Oh, man. I hadn't even watched any of the episodes yet (they're taped; I'm a big slacker), and now this.
Tim, Kristen, I'm so sorry about this.
The networks have decided that the only thing that matters is the bottom line
I don't understand how the networks can be confident that the bottom line is going to suck, when a show has only aired for 2 weeks. Don't they need more data to go on? Well, obviously they don't, but it just *seems* as though they would.
I don't understand how the networks can be confident that the bottom line is going to suck, when a show has only aired for 2 weeks.
Yeah, I know. All four hours of this show aired while I was on vacation. Watched it all in two big gulps on the DVR when I got home.
I don't think they understand how their fan base watches TV.

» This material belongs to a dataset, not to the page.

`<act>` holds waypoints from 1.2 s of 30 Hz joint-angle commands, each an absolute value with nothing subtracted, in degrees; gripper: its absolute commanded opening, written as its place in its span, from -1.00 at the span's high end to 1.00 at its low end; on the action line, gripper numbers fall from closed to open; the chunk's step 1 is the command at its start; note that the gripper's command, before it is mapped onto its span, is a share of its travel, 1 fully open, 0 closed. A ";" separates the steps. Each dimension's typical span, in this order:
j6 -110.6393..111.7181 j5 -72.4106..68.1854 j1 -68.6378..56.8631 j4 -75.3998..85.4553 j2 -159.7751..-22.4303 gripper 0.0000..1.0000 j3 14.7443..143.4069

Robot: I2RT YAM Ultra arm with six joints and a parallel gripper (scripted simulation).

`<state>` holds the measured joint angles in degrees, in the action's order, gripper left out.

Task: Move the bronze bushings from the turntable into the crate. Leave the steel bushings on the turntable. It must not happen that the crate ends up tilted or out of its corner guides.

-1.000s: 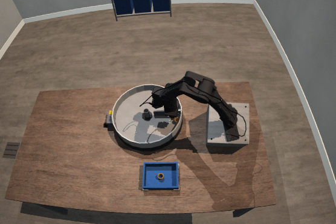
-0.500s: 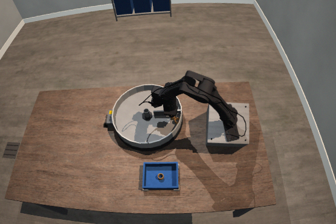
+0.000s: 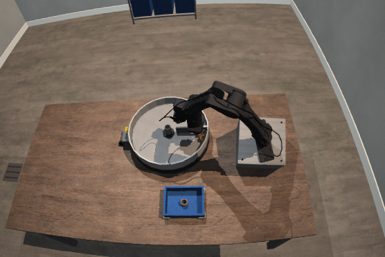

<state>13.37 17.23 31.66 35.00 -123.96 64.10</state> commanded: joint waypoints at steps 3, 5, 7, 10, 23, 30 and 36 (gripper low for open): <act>13.81 17.42 32.55 35.69 -125.20 0.74 65.24; 13.81 17.42 32.55 35.69 -125.20 0.74 65.24; 13.81 17.42 32.55 35.69 -125.20 0.74 65.24; 13.81 17.42 32.55 35.69 -125.20 0.74 65.24; 12.72 17.53 31.06 32.78 -125.70 0.74 62.11; 12.35 17.50 31.13 31.25 -126.47 0.74 61.80; 12.40 17.49 31.07 31.19 -126.50 0.74 61.55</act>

Well, in previous days, networks would wait on a show. Example: X-Files. With FOX today, it'd be canceled a few episodes in. It became one of FOX's biggest money earners. To me, that seems messed up. But I don't work in network TV, and don't have to be concerned with the environment, whatever it may be.
Well,damn. Condolences to everyone who had fun making it.
I just skipped to the end to give my condolences to Tim, Kristen and the rest of the people working on
Drive.
I'm so sorry. For whatever it's worth, I really loved the episodes I saw and am dying to know the rest of the story.
Excuse me while I type irritated, but couldn't they just sell the show to F/X and make a lot more $$ on it?
I could see this show (dark humor and all) fitting much better on TNT or F/X than Fox.
Tim and Kristen, if this is true, I'm sorry.
Several shows that wound up running for very long periods of time and were very popular required multiple seasons to find their audiences.
IIRC, both M*A*S*H and Cheers were like this -- and, hell, even though both arguably dragged on longer than they should have, both also had some utterly amazing episodes in their middle and final seasons, horrifying and comic and just deeply rich stuff that never would've had the chance to happen if their first seasons were airing today.
I feel a big extra whammy of loss for all the foreshortened Tim shows we've gotten when I think of the amazing moments late in the runs of various shows, moments of greatness in everything from M*A*S*H to Buffy, that
depended
on those years of shared history between actors, writers, directors and audience, where it wasn't just the shiny new writing and the excitement of what-happens-next, but also the accumulated weight of all the storytelling that came before that gave them such power.
I'm so very fond of what we've gotten already, but I resent missing out on that one horribly painful, illuminating moment we might have gotten late in S3 of
The Inside,
or that hysterical and heartbreaking retcon scene in S4 of
Wonderfalls
that made us all gasp and forgive the awful mental hospital storyline and go back to our Tivos to watch that look on Jaye's face again and again because we all knew what it took to bring that look there.
hysterical and heartbreaking retcon scene in S4 of Wonderfalls that made us all gasp and forgive the awful mental hospital storyline and go back to our Tivos to watch that look on Jaye's face again and again because we all knew what it took to bring that look there.
Waaaaaaaaaah. I miss
Wonderfalls.
I'm sorry, Tim and Kristen, that you weren't given a chance.